Italy
Genoa in the 14th Century
Genoa has a complicated history. For most of the Middle Ages it was a republic, but it never was able to tame its rural nobility. Part of this was sheer topography: the city is between mountains and the sea, and the Genovese nobles built impregnable castles in the surrounding mountains. No matter how matters fared within the city, a noble family could always retreat to its rural fastness and wait out the troubles.
Throughout our period, the city was in frequent conflict with its rival Venice while at the same time had to deal with powerful and jealous neighbors in France, Savoy, and Milan. Each of these ruled Genoa at one time or another between 1300 and 1500.
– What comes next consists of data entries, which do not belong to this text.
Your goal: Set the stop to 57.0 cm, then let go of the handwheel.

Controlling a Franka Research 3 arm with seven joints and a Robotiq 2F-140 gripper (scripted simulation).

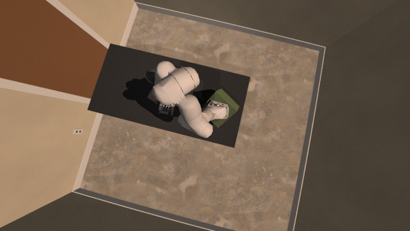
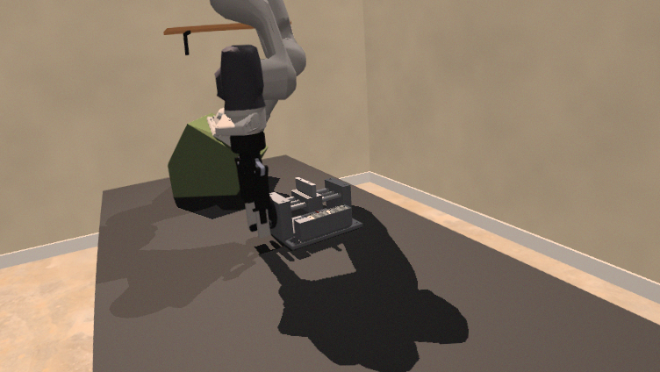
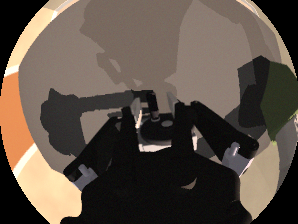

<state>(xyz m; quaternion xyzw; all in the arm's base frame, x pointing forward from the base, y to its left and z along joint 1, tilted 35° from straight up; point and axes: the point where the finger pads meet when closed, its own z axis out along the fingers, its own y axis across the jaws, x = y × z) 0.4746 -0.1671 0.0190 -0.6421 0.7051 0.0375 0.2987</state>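
Right now the handwheel is 2 cm to the left of my hand and 1 cm below it. From my hand the other things lie so: grey stop fixture (14 cm to the left, 3 cm above).
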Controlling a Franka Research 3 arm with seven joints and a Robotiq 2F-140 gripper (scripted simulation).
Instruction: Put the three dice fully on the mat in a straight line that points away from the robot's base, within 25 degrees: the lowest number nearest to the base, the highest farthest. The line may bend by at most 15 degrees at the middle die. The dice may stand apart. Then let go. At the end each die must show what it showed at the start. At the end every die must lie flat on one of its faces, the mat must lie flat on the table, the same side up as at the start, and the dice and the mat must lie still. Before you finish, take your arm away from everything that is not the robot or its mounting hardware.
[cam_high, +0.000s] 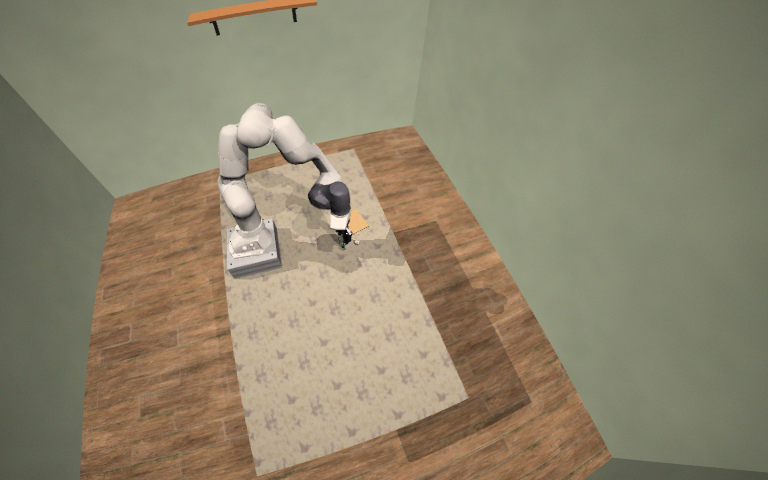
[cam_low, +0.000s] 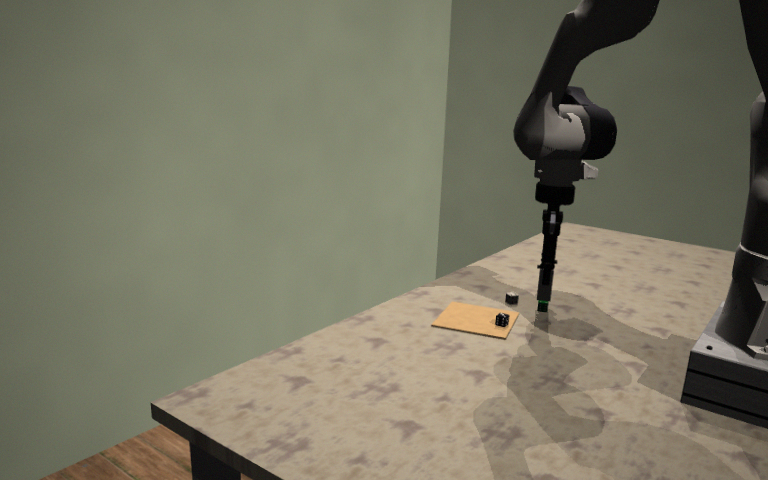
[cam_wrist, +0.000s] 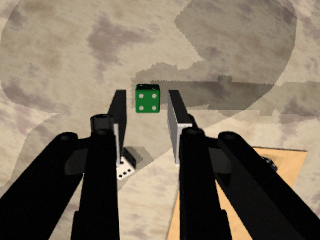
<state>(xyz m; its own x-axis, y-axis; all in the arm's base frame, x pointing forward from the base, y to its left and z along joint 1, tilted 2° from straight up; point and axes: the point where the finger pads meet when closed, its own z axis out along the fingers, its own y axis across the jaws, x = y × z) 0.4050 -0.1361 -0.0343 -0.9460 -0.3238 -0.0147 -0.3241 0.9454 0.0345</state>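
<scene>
My hand is 50 mm above the green die. From my hand the other things lie so: tan mat 80 mm ahead, 140 mm to the left, 60 mm below; then black die 30 mm ahead, 140 mm to the left, 50 mm below; then white die 70 mm ahead, 50 mm below.
</scene>
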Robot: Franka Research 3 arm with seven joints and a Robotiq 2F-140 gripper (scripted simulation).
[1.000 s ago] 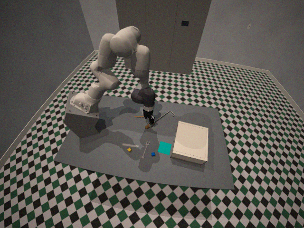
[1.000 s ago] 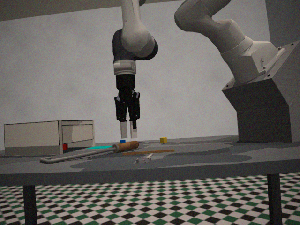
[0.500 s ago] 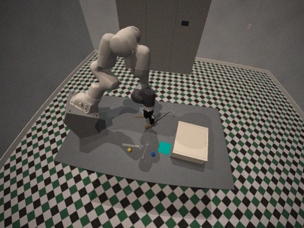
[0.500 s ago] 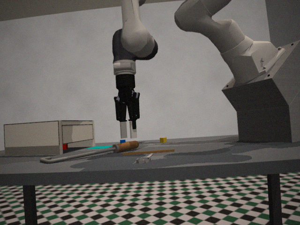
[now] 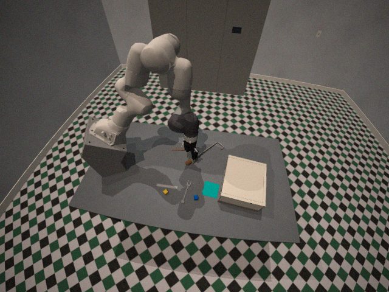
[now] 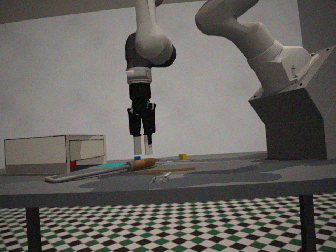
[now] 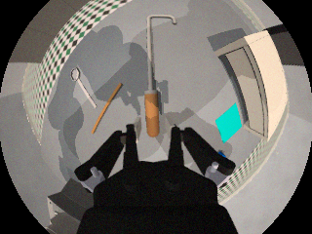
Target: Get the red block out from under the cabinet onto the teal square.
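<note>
My gripper is now 70 mm past the thin wooden rod, 120 mm to the right of it and 80 mm above it. The rest, counted from my hand: grey forked tool 20 mm behind, 240 mm to the right, 80 mm below; then grey stick 160 mm behind, 200 mm to the right, 80 mm below; then hook tool 120 mm ahead, 70 mm to the left, 70 mm below.
</note>
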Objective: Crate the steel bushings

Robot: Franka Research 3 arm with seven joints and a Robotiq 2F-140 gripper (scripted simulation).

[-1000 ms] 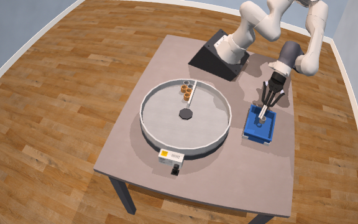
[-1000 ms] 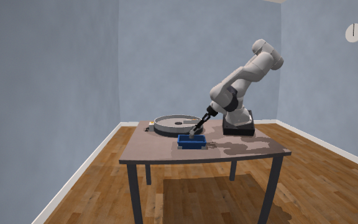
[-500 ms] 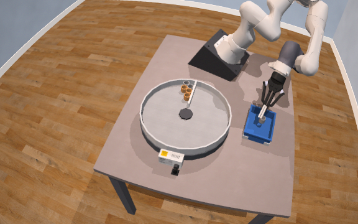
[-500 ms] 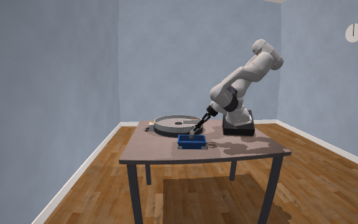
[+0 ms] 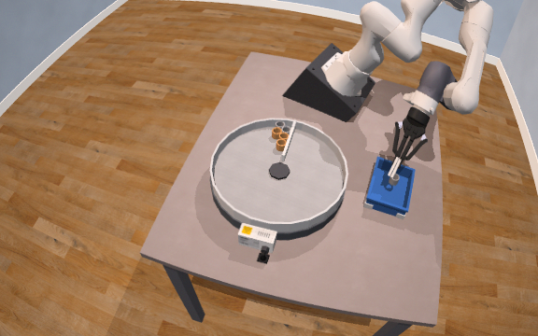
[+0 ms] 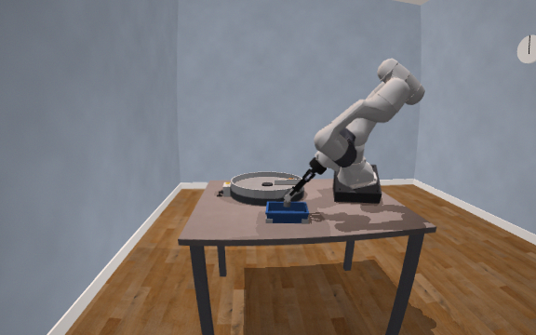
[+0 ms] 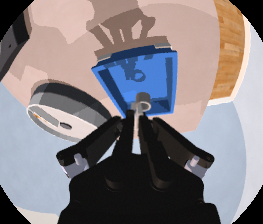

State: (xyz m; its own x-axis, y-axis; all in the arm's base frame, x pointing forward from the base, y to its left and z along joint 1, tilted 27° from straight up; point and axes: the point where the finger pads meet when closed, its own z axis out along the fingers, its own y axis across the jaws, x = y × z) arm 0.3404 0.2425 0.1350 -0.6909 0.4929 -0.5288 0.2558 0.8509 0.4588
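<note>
Now: the blue crate 20 mm ahead of my hand, 10 mm to the left of it and 80 mm below it. From my hand the other things lie so: grey round turning table 130 mm ahead, 350 mm to the right, 50 mm below.
</note>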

Genoa, like Venice and Pisa, had profited immensely from the Crusades and had established outposts in the eastern Mediterranean and into the Black Sea. In addition, Genoa was a major power in the western Mediterranean, where its main rivals were Naples and Aragon.
Fourteenth Century
Genoa did well out of the Crusades. In particular, it had good relations with the reconstituted Byzantine Empire in the later 13th century. The city gained key trading rights and outposts in the Black Sea, which was becoming a major source of trade goods between East and West.
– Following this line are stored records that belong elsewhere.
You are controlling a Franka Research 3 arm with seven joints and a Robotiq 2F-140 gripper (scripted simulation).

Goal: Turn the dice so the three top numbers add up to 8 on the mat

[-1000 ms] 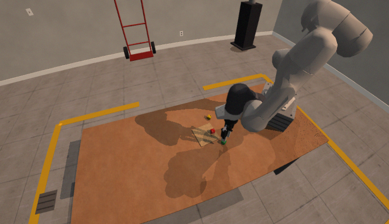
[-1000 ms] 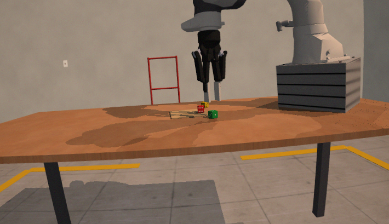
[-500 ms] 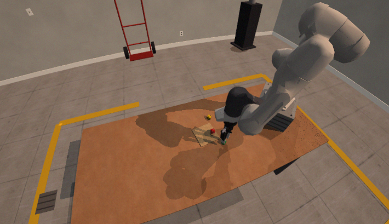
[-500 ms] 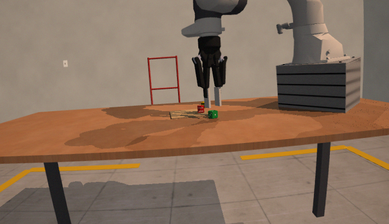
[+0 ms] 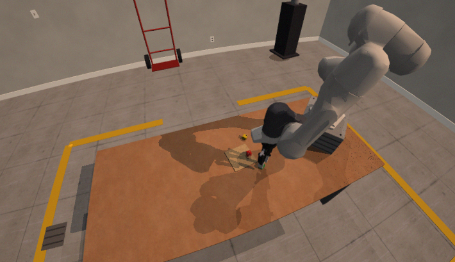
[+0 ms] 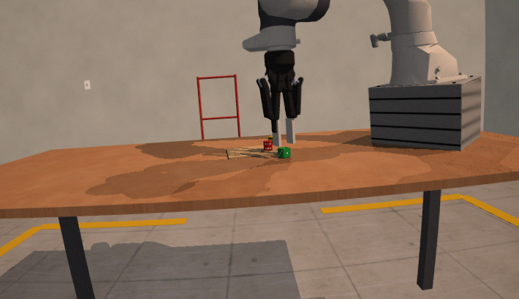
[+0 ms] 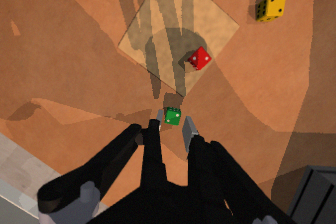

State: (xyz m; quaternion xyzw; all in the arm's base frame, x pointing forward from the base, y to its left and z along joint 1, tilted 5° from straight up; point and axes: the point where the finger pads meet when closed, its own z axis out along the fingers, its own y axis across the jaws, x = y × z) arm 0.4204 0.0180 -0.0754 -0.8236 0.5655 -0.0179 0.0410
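Now: hand 50 mm above the green die. From my hand the other things lie so: red die: 100 mm to the right, 50 mm below, 20 mm ahead; tan mat: 110 mm to the right, 70 mm ahead, 60 mm below; yellow die: 220 mm to the right, 50 mm below, 20 mm behind.
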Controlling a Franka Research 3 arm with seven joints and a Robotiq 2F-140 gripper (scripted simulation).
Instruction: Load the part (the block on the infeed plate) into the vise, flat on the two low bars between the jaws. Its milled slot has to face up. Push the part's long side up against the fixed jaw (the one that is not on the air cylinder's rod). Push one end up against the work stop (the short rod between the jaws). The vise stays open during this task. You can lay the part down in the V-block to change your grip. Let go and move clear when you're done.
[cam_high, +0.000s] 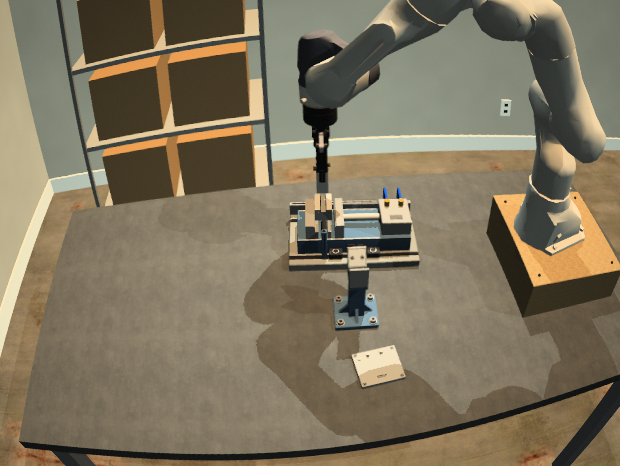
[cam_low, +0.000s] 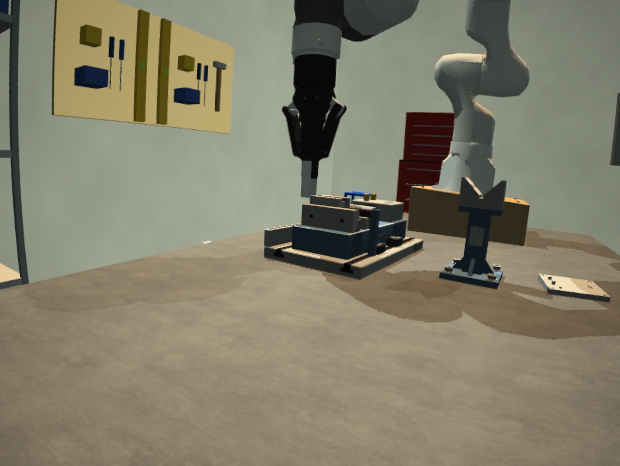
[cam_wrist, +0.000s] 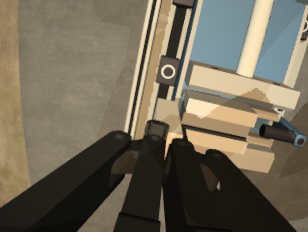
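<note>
Right now the part is 1 cm ahead of my hand, 5 cm to the left of it and 4 cm below it. Also, from my hand: fixed jaw (4 cm ahead, 6 cm to the left, 6 cm below); moving jaw (2 cm behind, 7 cm to the left, 6 cm below); work stop rod (2 cm ahead, 11 cm to the left, 5 cm below).
</note>
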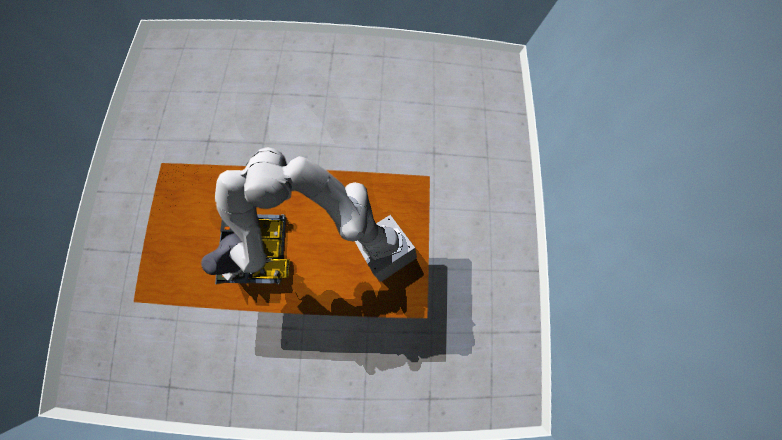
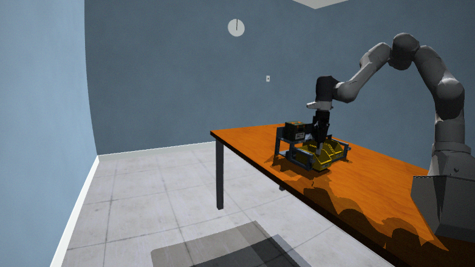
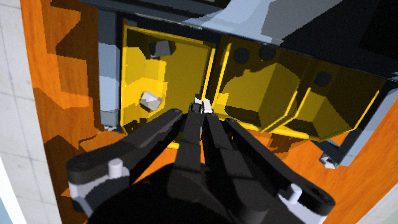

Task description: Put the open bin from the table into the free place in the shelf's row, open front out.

1339 Genoa creates the office of the doge in deliberate imitation of Venice. The hope was to imitate also the stability of that city, for Genoa had been torn by faction for decades. Family and clan factions were particularly vicious and difficult in Genoa, including the alberghi which were coalitions of families that adopted a common surname for the purpose of mutual defense. They even built fortifications within the city and controlled districts, very much like gangs.
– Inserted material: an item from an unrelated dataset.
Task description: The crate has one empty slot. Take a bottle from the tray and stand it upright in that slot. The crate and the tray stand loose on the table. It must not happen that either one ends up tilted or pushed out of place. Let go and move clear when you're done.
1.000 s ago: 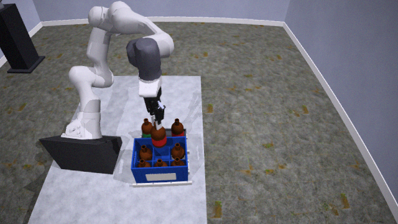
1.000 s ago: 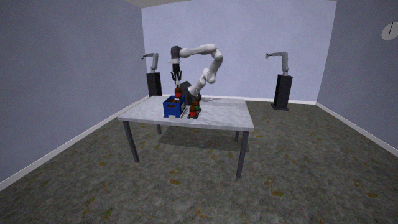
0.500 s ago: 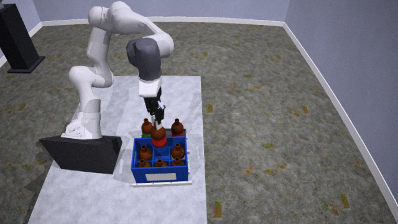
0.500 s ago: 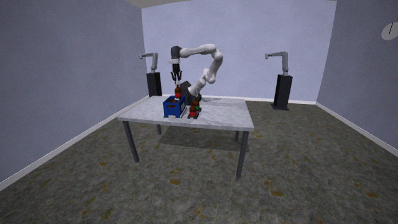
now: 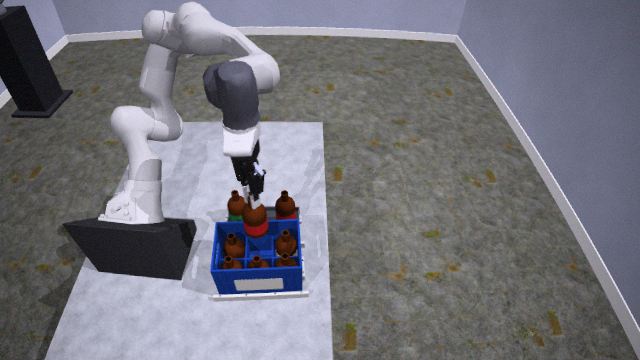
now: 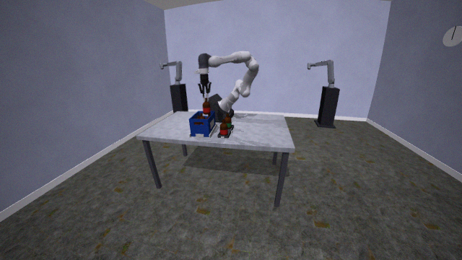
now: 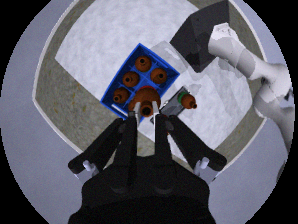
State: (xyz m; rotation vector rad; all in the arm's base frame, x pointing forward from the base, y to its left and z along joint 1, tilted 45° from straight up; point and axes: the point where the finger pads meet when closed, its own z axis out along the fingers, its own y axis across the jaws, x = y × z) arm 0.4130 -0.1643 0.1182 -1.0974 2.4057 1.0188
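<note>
Now: hand 90 mm above the bottle. Also, from my hand: dark tray 340 mm below, 180 mm to the left, 20 mm behind; crate 270 mm below, 40 mm to the right, 10 mm ahead.
</note>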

The first doge of Genoa, Simone Boccanegra, lasted only five years, as both commoners and nobles alike regarded him with suspicion. He voluntarily went into exile in 1344 and more conflict followed until the city accepted the Visconti of Milan as a signoria in 1353. Boccanegra returned, led a rebellion against foreign rule, and was restored as doge in 1356.
The dogeship was nevertheless a stormy office in the following decades, as no one doge could long rule without the support of noble families, which immediately would generate opposition from other noble families. This pattern was brought to a temporary end when the ruling doge in 1396 surrendered the city to the King of France. Again the hope was that an outside (and presumably neutral) power could bring some stability to the city.
Despite chronic internal factionalism, Genoa nevertheless ran an empire. The factionalism was repeated in its colonies, so that this family or that family tended to dominate in this or that area: Sardinia, Corsica, Chios, Galata, and all the way to the Crimea. The rivalries on the streets of Genoa seldom got in the way of foreign affairs, at least in the fourteenth century.